It would be dishonest of me to say I do not know the feeling of defeat. My best description of the feeling is the end of a heavyweight boxing match. I felt ill equipped for the battle ahead. There were moments through the process I wanted to surrender or throw in the towel. My exhaustion or feelings of being unmatched were the lies I told myself. Distortions of my own cognition with no valid backing of facts.
This thinking pattern resulted in goals being delayed, frustration, and tearful nights. When I started to fact check for the root cause of these feelings I discovered a pattern. My pattern was listening to others who were not a part who God called me to be. I tried to bring along others past the gate of my previous stage to the next stage. I believed their fears over the promises of God.

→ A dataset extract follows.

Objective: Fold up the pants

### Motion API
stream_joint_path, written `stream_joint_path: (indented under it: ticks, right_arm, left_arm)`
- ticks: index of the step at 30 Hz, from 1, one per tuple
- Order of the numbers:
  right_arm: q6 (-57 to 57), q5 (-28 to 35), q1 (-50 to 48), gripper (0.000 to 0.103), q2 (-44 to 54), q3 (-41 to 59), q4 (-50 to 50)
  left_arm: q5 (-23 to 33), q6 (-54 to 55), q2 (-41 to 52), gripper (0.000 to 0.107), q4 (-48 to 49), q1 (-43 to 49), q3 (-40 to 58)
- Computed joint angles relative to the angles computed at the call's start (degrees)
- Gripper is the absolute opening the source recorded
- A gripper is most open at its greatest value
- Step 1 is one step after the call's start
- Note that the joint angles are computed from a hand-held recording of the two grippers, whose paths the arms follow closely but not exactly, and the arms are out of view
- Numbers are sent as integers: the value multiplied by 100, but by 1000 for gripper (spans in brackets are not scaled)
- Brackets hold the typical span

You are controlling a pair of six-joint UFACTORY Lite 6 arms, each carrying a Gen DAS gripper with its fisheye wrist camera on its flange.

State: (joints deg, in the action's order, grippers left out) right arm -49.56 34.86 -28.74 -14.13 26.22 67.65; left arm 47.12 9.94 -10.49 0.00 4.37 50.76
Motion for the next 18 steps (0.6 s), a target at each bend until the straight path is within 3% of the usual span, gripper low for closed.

When I stopped subscribing to the fears of my circle I broke free. Breaking free did not stop once I recognized the problem. From that moment on, I had to recognize the unhealthy habits I learned from my relationships. My new pattern of pressing forward through all things required greater prayer and less complaining. The complaining did not replenish my well, instead it left space to fill. In other words, I surrounded myself with persons and activities that could do nothing more than feed my lack of faith.
Today I stand firm on a foundation after construction. My faith increased when I stopped believing the lies from the insecurities of others. There was nothing in my life to date that said I was made to surrender. Of course, there are times I have to stand back because the battle is not mine. There are other times when God tells me what I thought was mine is not mine.
I want to leave you with this, the use of “others” included myself. I was unhealthy to myself. Today, I continue to work on improving my thought patterns by increasing my prayer life.